Motor Control Case Study

Consider a DC motor system as described below.

Inputs:

• $v_a$ – input voltage
• ${\tau }_e$ – load/disturbance torque

Outputs:

• ${\omega }_m$ – angular speed of the motor

Transfer function:

$${\Omega }_m=\frac{A}{\tau s+1}{V}_a+\frac{B}{\tau s+1}{T}_e$$

where $\tau$ is a time constant and $A,B$ are system gains.

Our objective is to have ${\Omega }_m$ approach and track a given reference ${\Omega }_{\text{ref}}$ in spite of disturbance $T_e$.

Open-loop Control

Let’s first attempt to use open-loop control to achieve disturbance rejection; we want to maintain ${\omega }_m={\omega }_{\text{ref}}$ in steady state in the presence of constant disturbance.

The open-loop controller receives no information about the disturbance ${\tau }_e$ (the only input is ${\omega }_{\text{ref}}$, no feedback signal from anywhere else). So, let’s attempt to design for no disturbance (i.e. ${\tau }_e=0$), then see how the system works in general.

Assuming zero disturbance, we have the following system diagram:

The transfer function is:

$$\frac{A}{\tau s+1}$$

with a stable pole at $s=-\frac{1}{\tau }$. We want a DC Gain of $1$.

We have:

$${\Omega }_m=\frac{A}{\tau s+1}{V}_a=\frac{K_{\text{ol}}A}{\tau s+1}{\Omega }_{\text{ref}}$$

Using a constant gain of $K_{\text{ol}}=1/A$ gives us

$${\omega }_m(\infty )=\frac{1}{A}\cdot A\cdot {\omega }_{\text{ref}}={\omega }_{\text{ref}}$$

What happens if we have nonzero disturbance $T_e$?

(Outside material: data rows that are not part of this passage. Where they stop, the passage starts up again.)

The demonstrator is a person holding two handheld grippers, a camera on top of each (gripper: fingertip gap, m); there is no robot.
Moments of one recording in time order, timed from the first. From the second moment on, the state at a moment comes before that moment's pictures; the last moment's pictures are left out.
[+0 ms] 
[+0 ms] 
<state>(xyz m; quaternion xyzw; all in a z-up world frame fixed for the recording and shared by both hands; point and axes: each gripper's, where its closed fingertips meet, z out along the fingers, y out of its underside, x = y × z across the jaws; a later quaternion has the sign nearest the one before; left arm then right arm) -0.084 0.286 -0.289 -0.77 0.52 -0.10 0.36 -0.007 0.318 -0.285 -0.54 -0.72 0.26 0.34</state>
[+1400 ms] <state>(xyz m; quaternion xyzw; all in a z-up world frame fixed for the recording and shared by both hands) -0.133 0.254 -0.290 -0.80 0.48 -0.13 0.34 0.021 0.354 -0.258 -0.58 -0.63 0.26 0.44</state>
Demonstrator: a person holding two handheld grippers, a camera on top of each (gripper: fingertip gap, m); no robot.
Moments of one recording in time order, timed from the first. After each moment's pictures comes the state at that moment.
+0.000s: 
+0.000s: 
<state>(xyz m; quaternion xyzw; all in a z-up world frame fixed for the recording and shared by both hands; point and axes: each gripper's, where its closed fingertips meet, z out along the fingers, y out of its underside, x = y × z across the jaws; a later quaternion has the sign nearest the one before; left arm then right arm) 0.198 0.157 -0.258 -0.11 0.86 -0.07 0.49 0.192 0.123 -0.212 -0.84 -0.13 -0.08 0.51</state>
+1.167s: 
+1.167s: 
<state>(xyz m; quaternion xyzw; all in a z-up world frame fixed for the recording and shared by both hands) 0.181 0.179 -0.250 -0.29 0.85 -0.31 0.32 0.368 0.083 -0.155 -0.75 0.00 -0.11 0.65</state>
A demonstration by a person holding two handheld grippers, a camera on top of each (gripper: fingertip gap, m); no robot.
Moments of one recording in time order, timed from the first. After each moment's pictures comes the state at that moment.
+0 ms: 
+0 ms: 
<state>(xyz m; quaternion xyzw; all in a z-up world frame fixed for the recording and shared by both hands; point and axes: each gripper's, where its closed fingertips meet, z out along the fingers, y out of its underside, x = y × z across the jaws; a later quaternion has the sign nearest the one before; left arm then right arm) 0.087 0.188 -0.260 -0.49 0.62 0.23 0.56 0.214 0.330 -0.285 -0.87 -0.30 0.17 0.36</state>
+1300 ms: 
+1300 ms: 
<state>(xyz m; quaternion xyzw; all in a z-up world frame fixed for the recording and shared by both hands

$${\Omega }_m=\underset{\text{DC gain = 1}}{\underbrace{\frac{A}{\tau s+1}\frac{1}{A}}}{\Omega }_{\text{ref}}+\underset{\text{DC gain }=B}{\underbrace{\frac{B}{\tau s+1}}}{T}_e$$

which in turn gives

$${\omega }_m(\infty )={\omega }_{\text{ref}}+B{\tau }_e$$

Conclusion: In the absence of disturbances, reference tracking is good, but disturbance rejection is poor. Steady-state error is determined by $B$, which we have no control over. In fact, we cannot change this through any choice of controller $K_{\text{ol}}$, no matter how clever.

Feedback Control

Now consider disturbance rejection with the feedback system below:

We have

$$V_a=K_{\text{cl}}({\Omega }_{\text{ref}}-{\Omega }_m)$$

and

$${\Omega }_m=\frac{A}{\tau s+1}{K}_{\text{cl}}({\Omega }_{\text{ref}}-{\Omega }_m)+\frac{B}{\tau s+1}{T}_e$$

Solving for ${\Omega }_m$:

$$\begin{array}{rl}(\tau s+1){\Omega }_m& =A{K}_{\text{cl}}({\Omega }_{\text{ref}}-{\Omega }_m)+B{T}_e\\ (\tau s+1+A{K}_{\text{cl}}){\Omega }_m& =A{K}_{\text{cl}}{\Omega }_{\text{ref}}+B{T}_e\\ {\Omega }_m& =\frac{A{K}_{\text{cl}}}{\tau s+1+A{K}_{\text{cl}}}{\Omega }_{\text{ref}}+\frac{B}{\tau s+1+A{K}_{\text{cl}}}{T}_e\end{array}$$

The first term has a DC gain of $\frac{A{K}_{\text{cl}}}{1+A{K}_{\text{cl}}}$, and the second term has a DC gain of $\frac{B}{1+A{K}_{\text{cl}}}$. (Recall that DC gain is computed by taking the limit as $s$ approaches zero).

Assuming that the reference ${\omega }_{\text{ref}}$ and disturbance ${\tau }_e$ are constant, applying the Final Value Theorem gives

$${\omega }_m(\infty )=\frac{A{K}_{\text{cl}}}{1+A{K}_{\text{cl}}}{\omega }_{\text{ref}}+\frac{B}{1+A{K}_{\text{cl}}}{\tau }_e$$

Conclusions:

• $\frac{A{K}_{\text{cl}}}{1+A{K}_{\text{cl}}}\ne 1$, but can be brought arbitrarily close to $1$ as $K_{\text{cl}}\to \infty$. Thus, steady-state tracking is good with high gain, but never quite as good as in the open-loop case.
• $\frac{B}{1+A{K}_{\text{cl}}}$ is small (arbitrarily close to $0$) for large $K_{\text{cl}}$. Thus, we have much better disturbance rejection than with open-loop control.